For supervised problems, where data instances are annotated with class labels, we would like to know which are the most informative features. Rank widget provides a table of features and their informativity scores, and supports manual feature selection. In the workflow, we used it to find the best two features (of initial 79 from brown-selected dataset) and display its scatter plot.


Hierarchical Clustering

The workflow clusters the data items in iris dataset by first examining the distances between data instances. Distance matrix is passed to Hierarchical Clustering, which renders the dendrogram. Select different parts of the dendrogram to further analyze the corresponding data.


Principal Component Analysis

PCA transforms the data into a dataset with uncorrelated variables, also called principal components. PCA widget displays a graph (scree diagram) showing a degree of explained variance by best principal components and allows to interactively set the number of components to be included in the output dataset. In this workflow, we can observe the transformation in the Data Table and in Scatter Plot.


Classification Tree

This workflow combines the interface and visualization of classification trees with scatter plot. When both the tree viewer and the scatter plot are open, selection of any node of the tree sends the related data instances to scatter plot. In the workflow, the selected data is treated as a subset of the entire dataset and is highlighted in the scatter plot. With simple combination of widgets we have constructed an interactive classification tree browser.


Visalization of Data Subsets

Some visualization widget, like Scatter Plot and several data projection widgets, can expose the data instances in the data subset. In this workflow, Scatter Plot visualizes the data from the input data file, but also marks the data points that have been selected in the Data Table (selected rows).

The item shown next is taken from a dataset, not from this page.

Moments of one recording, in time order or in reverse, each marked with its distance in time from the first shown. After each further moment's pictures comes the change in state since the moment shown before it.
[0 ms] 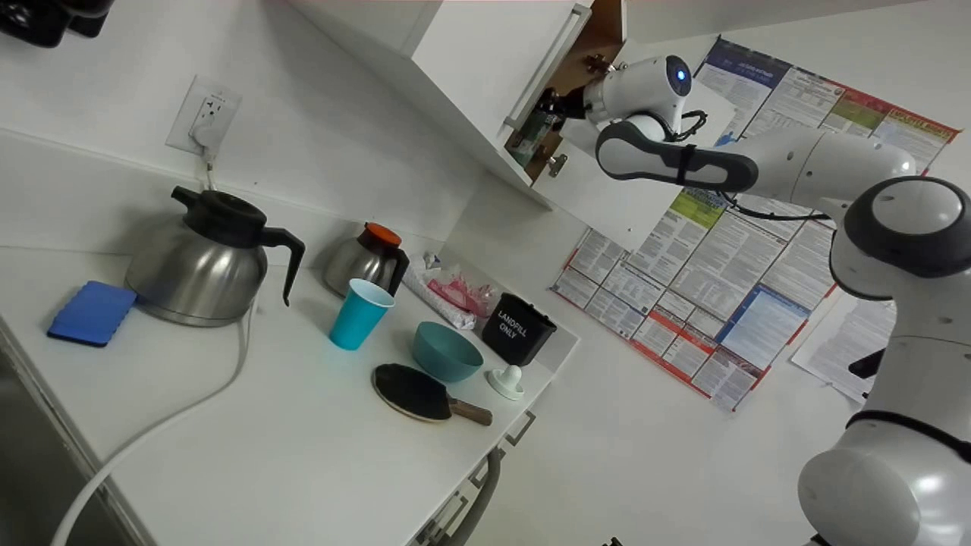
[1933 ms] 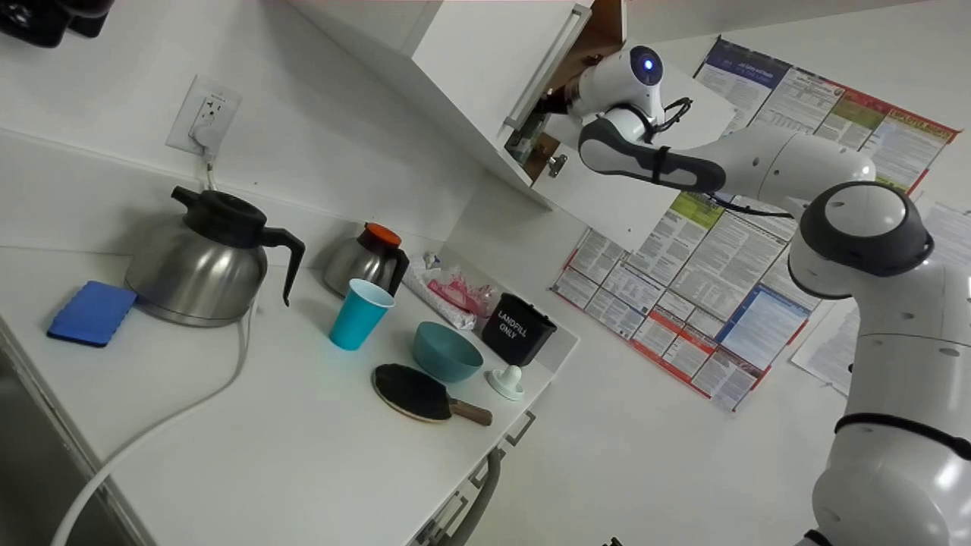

Interactive Visualizations

Most visualizations in Orange are interactive. Scatter Plot for example. Double click its icon to open it and click-and-drag to select a few data points from the plot. Selected data will automatically propagate to Data Table. Double click it to check which data was selected. Change selection and observe the change in the Data Table. This works best if both widgets are open.


File and Data Table

The basic data mining units in Orange are called widgets. In this workflow, the File widget reads the data. File widget communicates this data to Data Table widget that shows the data in a spreadsheet. The output of File is connected to the input of Data Table.